*Requirement*
Beginning with the line that contains "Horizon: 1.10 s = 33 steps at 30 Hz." and concluding with the final line of the listing below, output each line exactly, and only those lines.

★ ★ ★

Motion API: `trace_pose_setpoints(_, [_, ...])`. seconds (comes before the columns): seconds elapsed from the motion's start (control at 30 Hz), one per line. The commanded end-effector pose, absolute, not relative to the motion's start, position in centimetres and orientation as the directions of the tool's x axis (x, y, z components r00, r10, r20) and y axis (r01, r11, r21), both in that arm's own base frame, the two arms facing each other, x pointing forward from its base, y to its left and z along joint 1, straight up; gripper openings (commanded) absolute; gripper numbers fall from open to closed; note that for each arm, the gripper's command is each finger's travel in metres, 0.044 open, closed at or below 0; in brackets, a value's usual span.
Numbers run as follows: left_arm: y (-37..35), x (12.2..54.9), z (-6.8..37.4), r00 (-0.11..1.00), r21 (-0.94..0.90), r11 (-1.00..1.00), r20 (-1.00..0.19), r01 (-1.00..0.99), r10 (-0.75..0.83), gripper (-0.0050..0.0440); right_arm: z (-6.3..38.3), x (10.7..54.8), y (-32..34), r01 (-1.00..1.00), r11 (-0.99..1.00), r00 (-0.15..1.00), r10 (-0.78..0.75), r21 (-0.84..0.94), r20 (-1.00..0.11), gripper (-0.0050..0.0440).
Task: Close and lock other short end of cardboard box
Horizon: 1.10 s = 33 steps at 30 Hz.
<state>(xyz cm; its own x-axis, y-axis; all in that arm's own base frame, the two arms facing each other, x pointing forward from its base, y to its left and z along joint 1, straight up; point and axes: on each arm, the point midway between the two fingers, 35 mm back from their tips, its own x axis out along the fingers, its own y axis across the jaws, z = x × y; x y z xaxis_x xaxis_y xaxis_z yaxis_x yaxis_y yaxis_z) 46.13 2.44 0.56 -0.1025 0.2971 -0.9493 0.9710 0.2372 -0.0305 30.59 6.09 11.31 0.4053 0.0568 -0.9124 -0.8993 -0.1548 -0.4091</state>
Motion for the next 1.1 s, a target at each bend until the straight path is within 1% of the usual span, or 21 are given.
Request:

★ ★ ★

*Expected answer*
Horizon: 1.10 s = 33 steps at 30 Hz.
<state>(xyz cm; its own x-axis, y-axis; all in that arm's own base frame, the two arms facing each other, x pointing forward from its base, y to its left and z along joint 1, straight up; point and axes: on each arm, the point midway between the two fingers, 35 mm back from their tips, its own x axis out along the fingers, its own y axis across the jaws, z = x × y; x y z xaxis_x xaxis_y xaxis_z yaxis_x yaxis_y yaxis_z) 46.13 2.44 0.56 -0.1025 0.2971 -0.9493 0.9710 0.2372 -0.0305 30.59 6.09 11.31 0.4053 0.0568 -0.9124 -0.8993 -0.1548 -0.4091</state>
Motion for the next 1.1 s, a target at each bend until the straight path is within 1% of the usual span, or 21 are given.
Request:

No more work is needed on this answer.